Why does your body only move a small amount compared with a large movements of your arm? This is described by Newton's equation, Force = mass x acceleration and by equation Distance = ½ Acceleration x time squared.
If you like maths, you can plug in the mass of your arm and the mass of your body. Your arm might be 3 or 4 for Coke bottles ( large sized bottle) worth of weight, but your torso and head is probably 20 or 30 full size Coke bottles worth of mass. If you don't like playing with numbers, this simply means that your body is much heavier than your arm, so when your arm waggles a along way your body only wobbles a bit.
But it is not just stability in terms of wobbling that is at issue here, it is stability in terms of the accuracy and speed that can be achieved in the movement of your arm. This is getting a bit technical, but to understand this more you can consider the difference between a centurion tank and its gun and a musician playing in a string quartet. Even better a comparison is a String Quartet player and the gun on a first world war battleship. There would seem to be no relationship between the two in any way, but there is in terms of closed loop servo control systems. What are closed loop servo control system? It is precisely what allows your brain to, nd your arm or any other part of your body to move in a controlled and meaningful way.

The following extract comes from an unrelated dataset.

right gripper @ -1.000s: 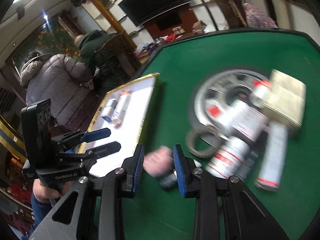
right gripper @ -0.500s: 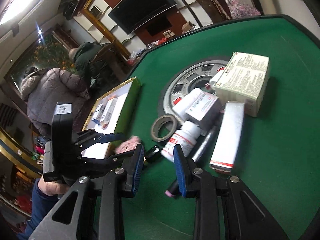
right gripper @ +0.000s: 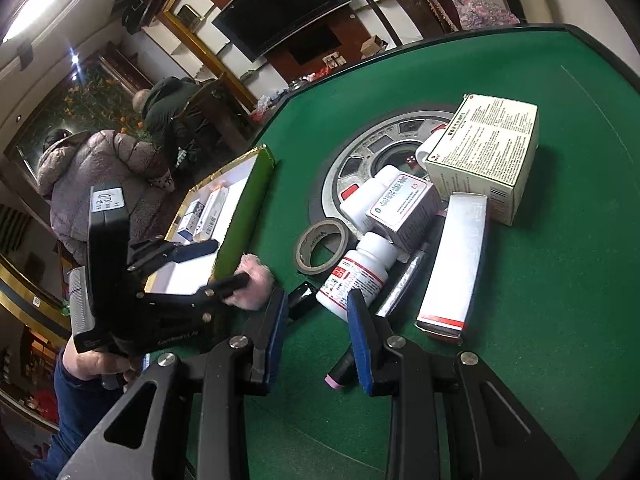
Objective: Organize objects
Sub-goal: 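Move the left tool back to the table over the pink plush bear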
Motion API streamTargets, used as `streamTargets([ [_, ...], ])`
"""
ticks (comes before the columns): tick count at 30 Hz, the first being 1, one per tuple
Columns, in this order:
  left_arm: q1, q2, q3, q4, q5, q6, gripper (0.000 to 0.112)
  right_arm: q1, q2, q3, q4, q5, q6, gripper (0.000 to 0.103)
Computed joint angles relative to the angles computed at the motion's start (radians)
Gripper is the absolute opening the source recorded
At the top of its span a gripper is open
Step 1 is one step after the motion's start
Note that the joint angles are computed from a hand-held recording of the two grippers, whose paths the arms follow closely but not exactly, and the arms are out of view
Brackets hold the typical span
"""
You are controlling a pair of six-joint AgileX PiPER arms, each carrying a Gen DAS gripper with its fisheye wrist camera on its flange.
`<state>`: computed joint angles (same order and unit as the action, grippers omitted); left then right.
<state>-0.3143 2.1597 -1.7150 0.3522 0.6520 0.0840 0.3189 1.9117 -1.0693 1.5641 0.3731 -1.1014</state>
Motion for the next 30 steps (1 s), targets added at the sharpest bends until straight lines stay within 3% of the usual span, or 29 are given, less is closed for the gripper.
streamTargets([
  [4, -0.021, -0.019, 0.048, 0.221, -0.031, -0.232, 0.058, 0.001, -0.004, 0.003, 0.012, 0.004, -0.014, 0.03],
  [7, -0.058, 0.033, 0.009, 0.401, 0.056, -0.377, 0.061, 0.007, 0.0, -0.003, -0.022, 0.003, 0.02, 0.033],
  [11, -0.076, 0.111, -0.077, 0.406, 0.147, -0.354, 0.063, 0.009, -0.004, -0.002, -0.05, -0.013, 0.066, 0.049],
  [14, -0.087, 0.171, -0.158, 0.44, 0.205, -0.389, 0.063, 0.013, -0.009, 0.007, -0.01, -0.024, 0.029, 0.05],
  [18, -0.05, 0.264, -0.325, 0.319, 0.258, -0.321, 0.063, 0.017, -0.017, 0.025, 0.078, -0.043, -0.059, 0.05],
  [21, -0.015, 0.292, -0.386, 0.246, 0.26, -0.313, 0.065, 0.014, -0.005, 0.02, 0.059, -0.028, -0.04, 0.05],
  [24, -0.025, 0.318, -0.426, 0.279, 0.276, -0.326, 0.069, 0.021, 0.007, 0.004, 0.014, -0.037, -0.005, 0.05],
  [30, -0.057, 0.236, -0.216, 0.512, 0.172, -0.449, 0.069, 0.015, 0.021, -0.013, -0.065, -0.015, 0.066, 0.05],
])
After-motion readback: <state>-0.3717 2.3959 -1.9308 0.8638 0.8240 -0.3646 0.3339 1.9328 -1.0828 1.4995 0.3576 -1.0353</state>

Closed loop feedback control theory in its modern form originated from the work of a biologist looking at how animals, including humans, achieve muscular control. This was soon put to work in the military field during the First World War. If a person can control their arm to pick up a cup of tea, the same scientific method can be used to point your gun accurately at an enemy ship when your ship is rolling from side to side, or two track an enemy aircraft with a sight that a soldier can move, and get a heavy searchlight to follow that motion. So guns on ships became driven by closed loop servo control systems. Similarly, guns on the more modern tanks are aimed and controlled buy closed loop servo control systems, so that the gun can remain pointing accurately at the target while the tank is travelling over rough terrain.

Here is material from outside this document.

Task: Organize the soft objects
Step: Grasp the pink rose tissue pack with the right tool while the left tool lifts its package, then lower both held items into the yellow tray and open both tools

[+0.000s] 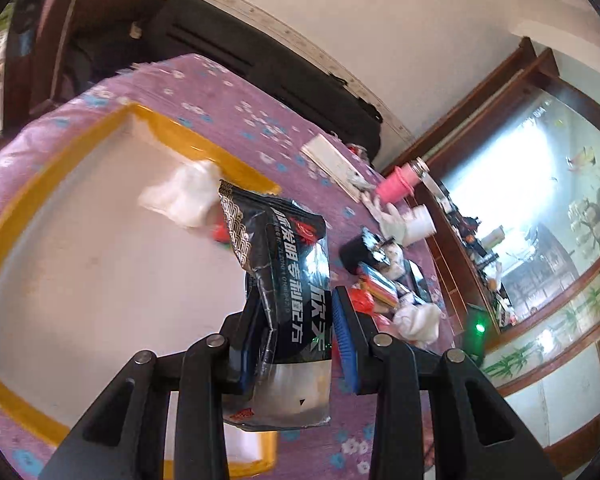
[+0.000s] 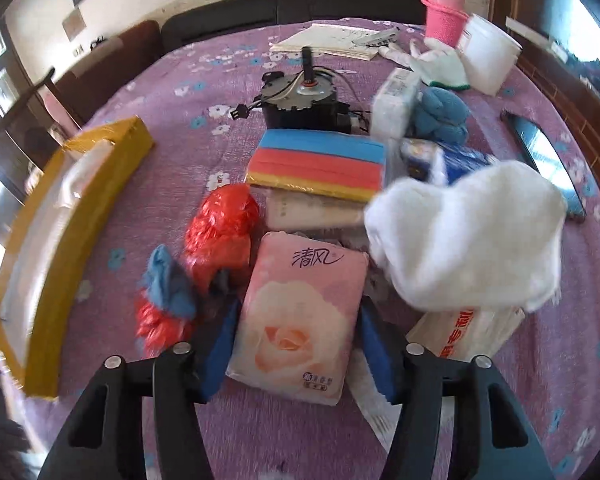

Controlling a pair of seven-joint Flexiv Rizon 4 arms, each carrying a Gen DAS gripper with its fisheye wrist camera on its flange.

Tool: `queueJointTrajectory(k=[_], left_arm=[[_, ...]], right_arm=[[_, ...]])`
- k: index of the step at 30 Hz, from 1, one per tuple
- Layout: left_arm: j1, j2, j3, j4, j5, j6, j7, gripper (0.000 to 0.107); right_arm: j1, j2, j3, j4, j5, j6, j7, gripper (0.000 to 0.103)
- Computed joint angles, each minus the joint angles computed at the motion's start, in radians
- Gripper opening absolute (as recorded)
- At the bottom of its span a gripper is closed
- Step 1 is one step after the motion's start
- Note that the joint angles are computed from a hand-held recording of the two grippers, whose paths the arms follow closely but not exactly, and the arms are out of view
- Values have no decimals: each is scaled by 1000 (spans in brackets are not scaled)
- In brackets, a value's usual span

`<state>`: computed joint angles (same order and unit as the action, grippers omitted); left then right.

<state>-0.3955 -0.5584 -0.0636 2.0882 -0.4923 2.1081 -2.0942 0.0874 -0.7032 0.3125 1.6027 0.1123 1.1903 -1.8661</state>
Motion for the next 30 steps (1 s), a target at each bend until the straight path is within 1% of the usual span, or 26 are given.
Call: queueJointTrajectory(k=[2, 3, 7, 8, 9, 10, 12, 15, 17, 18, 19, 20, 21, 22, 23, 24, 25, 26, 27, 29, 30], left_arm=[[-11, 29, 19, 45, -22, 19, -5, 33], [-13, 46, 27, 71, -34, 27, -8, 33], [15, 90, 36, 130, -53, 27, -17, 33], [38, 94, 28, 135, -38, 19, -26, 33], [77, 96, 13, 137, -8, 4, -45, 33], [113, 95, 2, 133, 21, -14, -59, 33], [158, 86, -4, 120, 58, -48, -72, 33], [208, 62, -2, 79, 96, -113, -71, 33], [249, 34, -8, 30, 124, -173, -55, 33], [262, 24, -9, 10, 132, -199, -48, 33], [263, 11, 2, -13, 132, -226, -38, 33], [244, -6, 34, -44, 121, -259, -23, 33], [237, -20, 51, -64, 116, -276, -17, 34], [232, -34, 69, -85, 110, -294, -11, 37], [227, -45, 84, -100, 103, -303, -11, 44], [229, -55, 91, -108, 97, -303, -16, 48], [240, -61, 87, -112, 96, -296, -21, 55], [264, -60, 66, -106, 107, -282, -21, 56], [267, -56, 66, -104, 110, -281, -18, 57], [235, -35, 100, -85, 113, -262, -9, 59], [203, -24, 129, -75, 107, -253, 0, 59]], right_arm=[[-44, 17, 34, 7, 41, -9, -19, 61], [-77, 23, 63, 2, 73, -21, -39, 61], [-181, 59, 158, -21, 224, -61, -144, 61], [-197, 63, 176, -36, 258, -87, -167, 61], [-232, 63, 217, -67, 309, -144, -206, 61], [-250, 66, 241, -88, 347, -185, -235, 61], [-249, 76, 263, -113, 394, -239, -278, 61], [-192, 77, 262, -148, 418, -301, -302, 62], [-136, 68, 246, -172, 416, -339, -301, 62], [-93, 56, 234, -190, 404, -355, -295, 62], [-53, 48, 220, -202, 395, -356, -293, 62], [-16, 41, 204, -208, 387, -352, -296, 62], [15, 37, 188, -212, 382, -349, -297, 62], [56, 26, 169, -225, 369, -352, -290, 62], [102, 8, 147, -246, 353, -360, -277, 62], [135, -6, 130, -262, 341, -363, -267, 62], [169, -23, 114, -277, 327, -358, -258, 62], [192, -32, 103, -283, 315, -352, -252, 62], [214, -44, 91, -294, 299, -347, -242, 62], [255, -67, 66, -307, 261, -334, -219, 62], [277, -78, 51, -315, 235, -326, -200, 62]])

A violinist by comparison is moving their arm in what has to be an accurate motion, whilst balanced on a torso and legs that are moving and swaying from side to side. But it is much more difficult for the human being to do this than to achieve it in the military situations that I described above. What is the difference? The difference is the proportion of weight of the object you're moving compared with the base that the object is attached to.

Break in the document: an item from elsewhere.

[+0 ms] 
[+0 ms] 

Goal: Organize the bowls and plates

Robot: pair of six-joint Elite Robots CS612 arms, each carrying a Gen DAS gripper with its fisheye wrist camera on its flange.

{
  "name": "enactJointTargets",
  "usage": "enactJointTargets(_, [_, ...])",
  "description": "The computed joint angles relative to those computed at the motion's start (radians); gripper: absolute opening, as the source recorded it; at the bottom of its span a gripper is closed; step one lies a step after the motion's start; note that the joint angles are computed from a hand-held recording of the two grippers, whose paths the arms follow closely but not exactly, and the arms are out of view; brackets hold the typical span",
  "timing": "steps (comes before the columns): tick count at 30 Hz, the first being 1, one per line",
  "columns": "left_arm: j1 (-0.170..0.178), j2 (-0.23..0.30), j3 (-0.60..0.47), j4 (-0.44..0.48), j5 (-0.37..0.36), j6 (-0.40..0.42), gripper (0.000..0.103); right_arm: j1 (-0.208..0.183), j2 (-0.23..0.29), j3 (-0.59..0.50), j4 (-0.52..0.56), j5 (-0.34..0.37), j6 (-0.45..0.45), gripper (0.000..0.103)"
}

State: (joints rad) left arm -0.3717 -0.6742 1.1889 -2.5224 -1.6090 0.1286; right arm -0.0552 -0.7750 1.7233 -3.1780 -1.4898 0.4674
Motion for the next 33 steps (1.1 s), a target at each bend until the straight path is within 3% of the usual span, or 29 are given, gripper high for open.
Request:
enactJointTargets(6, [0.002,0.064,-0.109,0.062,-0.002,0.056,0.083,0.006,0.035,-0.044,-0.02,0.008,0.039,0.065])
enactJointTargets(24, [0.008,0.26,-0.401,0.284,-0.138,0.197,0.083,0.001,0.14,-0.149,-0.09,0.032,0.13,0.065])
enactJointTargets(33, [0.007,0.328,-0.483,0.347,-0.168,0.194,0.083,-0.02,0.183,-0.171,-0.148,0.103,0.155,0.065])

On a military tank the gun is heavy, but the tank body itself is very much heavier. On a first world war battleship the difference in relative weight is even more extreme. The gunbarrel may weigh several tons, but the base it is mounted or, the whole of the ship and all its superstructure is many thousands of times heavier. In comparison, the torso of a violinist is only ten or twenty times heavier than the arm that is being move backwards and forwards at great speed, even if the violinist is very fat.